CD2 (OKT11) augments CD3-mediated intracellular signaling events in human T lymphocytes

• Published in: Journal of investigative medicine Vol. 48; no. 2; p. 102
• Main Authors: Berney, S M, Schaan, T, Wolf, R E, van der Heyde, H, Atkinson, T P
• Format: Journal Article
• Language: English
• Published: England 01.03.2000
• Subjects: Animals; Antibodies, Monoclonal; Antigens, CD - metabolism; Antigens, Differentiation, T-Lymphocyte - metabolism; CD2 Antigens - metabolism; CD3 Complex - metabolism; Humans; Lectins, C-Type; Lymphocyte Activation; Mice; Phosphatidylinositols - metabolism; Signal Transduction; T-Lymphocytes - immunology; T-Lymphocytes - metabolism
• ISSN: 1081-5589

CD2 (LFA-2) is expressed on thymocytes, natural killer cells, and virtually all peripheral T cells.
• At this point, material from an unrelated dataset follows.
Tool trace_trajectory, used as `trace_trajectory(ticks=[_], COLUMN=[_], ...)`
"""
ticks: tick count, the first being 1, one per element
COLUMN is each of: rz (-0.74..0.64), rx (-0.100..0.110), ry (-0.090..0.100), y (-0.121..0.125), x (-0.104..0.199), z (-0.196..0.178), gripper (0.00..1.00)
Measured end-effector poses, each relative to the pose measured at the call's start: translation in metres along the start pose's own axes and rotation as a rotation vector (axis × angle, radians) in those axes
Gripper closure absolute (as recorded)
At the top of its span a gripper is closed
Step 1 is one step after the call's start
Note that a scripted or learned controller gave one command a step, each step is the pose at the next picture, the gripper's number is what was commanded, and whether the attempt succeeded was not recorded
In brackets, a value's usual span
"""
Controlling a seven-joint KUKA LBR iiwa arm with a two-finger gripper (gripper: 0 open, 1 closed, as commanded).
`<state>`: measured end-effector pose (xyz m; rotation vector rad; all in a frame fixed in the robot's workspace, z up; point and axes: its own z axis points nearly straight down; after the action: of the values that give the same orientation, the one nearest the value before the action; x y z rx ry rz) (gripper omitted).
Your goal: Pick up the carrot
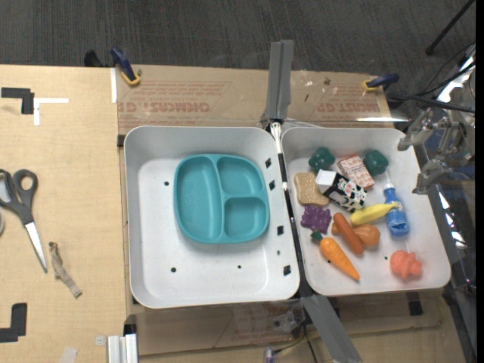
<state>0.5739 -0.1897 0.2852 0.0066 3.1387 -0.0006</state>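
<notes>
Even, diffuse overhead light fills the scene, bright without harshness. The two white bins (pixel 136 225) are the brightest surfaces; their floors read clean white with soft grey shading along the inner walls, darkest at the far wall of the left one. The teal plate (pixel 221 199) casts only a faint, narrow shadow at its near edge, and the toys in the right bin (pixel 427 271) throw small soft shadows close under them. The wooden counter (pixel 60 218) is evenly lit with no glare. The dark floor at the far side stays dim. Focus is moderate: fine detail is slightly soft and grainy, and the metal parts at the right edge are muddled, with small bright highlights.
</notes>
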Motion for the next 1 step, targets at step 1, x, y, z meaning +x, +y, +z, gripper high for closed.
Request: trace_trajectory(ticks=[1], rz=[-0.115], rx=[0.000], ry=[0.000], y=[0.0091], x=[0.0378], z=[0.1691], gripper=[0.00])
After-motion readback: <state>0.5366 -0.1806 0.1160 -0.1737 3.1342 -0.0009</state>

CD2 binds to its primary ligand CD58 (LFA-3) on antigen presenting cells (APC) and stabilizes the T cell-APC interaction; this stable interaction then optimizes Ag-specific T-cell activation. We assessed whether CD2-cross-linking by mAb augments the process of T-cell stimulation through the TCR/CD3 complex. Plate-bound anti-CD2 or anti-CD3 mAb alone had no measurable effect on any of the assessed activation parameters of resting T cells. However, concomitant signaling through both CD2 and CD3 by plate-bound antibodies resulted in marked increases in CD69 expression on the T-cell surface and T-cell-cellular metabolism, as assessed by the ability of the cell to reduce 3-(4,5-dimethylthiazol-2-yl)-5-(3-carboxylmethoxyphenyl)-2-( 4-sulphophenyl)- 2H-tetrazolium (MTS) to formazen. In addition, simultaneous cross-linking of CD2 and CD3 caused a significant (P < 0.001) increase in phosphatidylinositol hydrolysis in resting T cells compared to stimulation with anti-CD3 mAb alone and anti-CD3 mAb plus anti-CD2 isotype control antibody. These results indicate that CD2 augments signaling through CD3, and consequently functions as a costimulatory molecule for resting T cells in the initial activation step.